The FCA decided not to proceed with a number of the proposals outlined in its consultation paper, including changes to client money distribution rules as the regulator is currently awaiting the Treasury's response to the review of the special administration regime (SAR) which was published in January, before conducting a further review of CASS later in the year where it will likely consider further changes.

However, the published rules amount to a significant change to the current CASS regime. A particular focus of the amendments has been improving how firms comply with the fundamental requirement that: (a) firms segregate the client assets they hold from their own and (b) they regularly and accurately record the details of assets held. We outline two of the key changes introduced by PS14/9 below. 

Asset segregation

The rules aim to ensure that most client assets cannot be held in an institution's own accounts, even for a short time pending a reconciliation to a client account the following day. It is hoped that this immediate segregation of assets will prevent the confusion upon insolvency which was exemplified by the litigation following the collapse of Lehman Brothers. The aim is to ensure that client assets are safe and can be easily identified upon insolvency. For firms with complex arrangements, such as larger international firms, there is an ''alternative approach'' by which client funds may be mixed with the firm's own cash, but this approach will need to be approved by the FCA before implementation.


Another key aim of the new regime is to improve the records firms keep of client assets, so that firms ensure that records contain all relevant details, are reviewed regularly and kept accurate. Monthly custody record checks must also be conducted to ensure the correct location of assets, and non-written mandates must also be recorded.
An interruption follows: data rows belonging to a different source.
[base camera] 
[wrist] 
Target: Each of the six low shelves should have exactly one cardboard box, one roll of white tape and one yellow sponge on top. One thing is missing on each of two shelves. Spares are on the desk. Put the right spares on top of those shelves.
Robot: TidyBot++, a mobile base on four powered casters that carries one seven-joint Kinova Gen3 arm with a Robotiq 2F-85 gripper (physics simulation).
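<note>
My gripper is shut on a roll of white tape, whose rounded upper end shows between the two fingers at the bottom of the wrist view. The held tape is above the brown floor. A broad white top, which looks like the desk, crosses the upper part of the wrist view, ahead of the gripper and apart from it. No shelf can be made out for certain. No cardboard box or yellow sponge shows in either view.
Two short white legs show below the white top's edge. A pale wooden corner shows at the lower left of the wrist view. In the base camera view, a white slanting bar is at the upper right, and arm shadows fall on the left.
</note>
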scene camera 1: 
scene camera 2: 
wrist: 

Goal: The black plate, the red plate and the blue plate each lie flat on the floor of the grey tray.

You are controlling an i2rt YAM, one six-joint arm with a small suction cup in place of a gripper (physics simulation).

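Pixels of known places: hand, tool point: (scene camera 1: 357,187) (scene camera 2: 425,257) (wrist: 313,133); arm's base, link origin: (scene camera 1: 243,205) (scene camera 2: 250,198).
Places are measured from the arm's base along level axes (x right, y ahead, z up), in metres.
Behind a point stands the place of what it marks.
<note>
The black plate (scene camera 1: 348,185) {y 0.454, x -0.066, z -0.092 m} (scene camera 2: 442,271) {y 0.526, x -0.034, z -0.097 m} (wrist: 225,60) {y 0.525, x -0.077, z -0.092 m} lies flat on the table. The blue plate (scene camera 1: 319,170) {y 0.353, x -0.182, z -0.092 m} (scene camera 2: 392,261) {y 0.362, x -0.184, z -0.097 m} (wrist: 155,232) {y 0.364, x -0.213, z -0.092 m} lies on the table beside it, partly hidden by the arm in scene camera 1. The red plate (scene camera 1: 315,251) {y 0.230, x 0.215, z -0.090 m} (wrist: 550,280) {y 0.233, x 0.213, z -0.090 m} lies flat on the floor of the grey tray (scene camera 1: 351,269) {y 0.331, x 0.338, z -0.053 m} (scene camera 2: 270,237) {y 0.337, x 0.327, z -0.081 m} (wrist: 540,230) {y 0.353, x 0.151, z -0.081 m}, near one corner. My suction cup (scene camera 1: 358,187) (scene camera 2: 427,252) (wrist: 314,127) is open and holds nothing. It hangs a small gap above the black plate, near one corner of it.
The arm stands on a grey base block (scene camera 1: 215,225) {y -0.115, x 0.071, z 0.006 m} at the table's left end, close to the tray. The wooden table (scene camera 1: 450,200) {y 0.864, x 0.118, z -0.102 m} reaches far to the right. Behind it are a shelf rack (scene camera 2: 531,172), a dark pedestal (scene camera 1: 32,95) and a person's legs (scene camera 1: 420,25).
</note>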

There are also stricter requirements to make it easier for the FCA to take enforcement action if client money goes missing, such as the need for a written contract between custodian and client if a custodian consigns assets in its keeping to another institution. The new rules also require additional information to be provided to customers regarding firm policies on client money, as well as information in relation to how money is held and protected.


These changes are being introduced in three stages: 1 July 2014 (changes that are expected to be non-material), 1 December 2014 and 1 June 2015. Firms may face a number of challenges regarding the practicalities of becoming CASS compliant before the rules come fully into effect. The new rules will require firms subject to CASS to review and amend where necessary their operational processes around the identification, segregation, handling and reporting of client money and assets. In addition, the rules are likely to necessitate changes to client-facing documentation to ensure that they reflect the way that cash and assets will be held and require consent or disclosure as required. Given the scope of the changes announced in PS14/9, firms, particularly those with complex or large-scale client asset arrangements, should start to assess their compliance with the rules in good time before they come into force.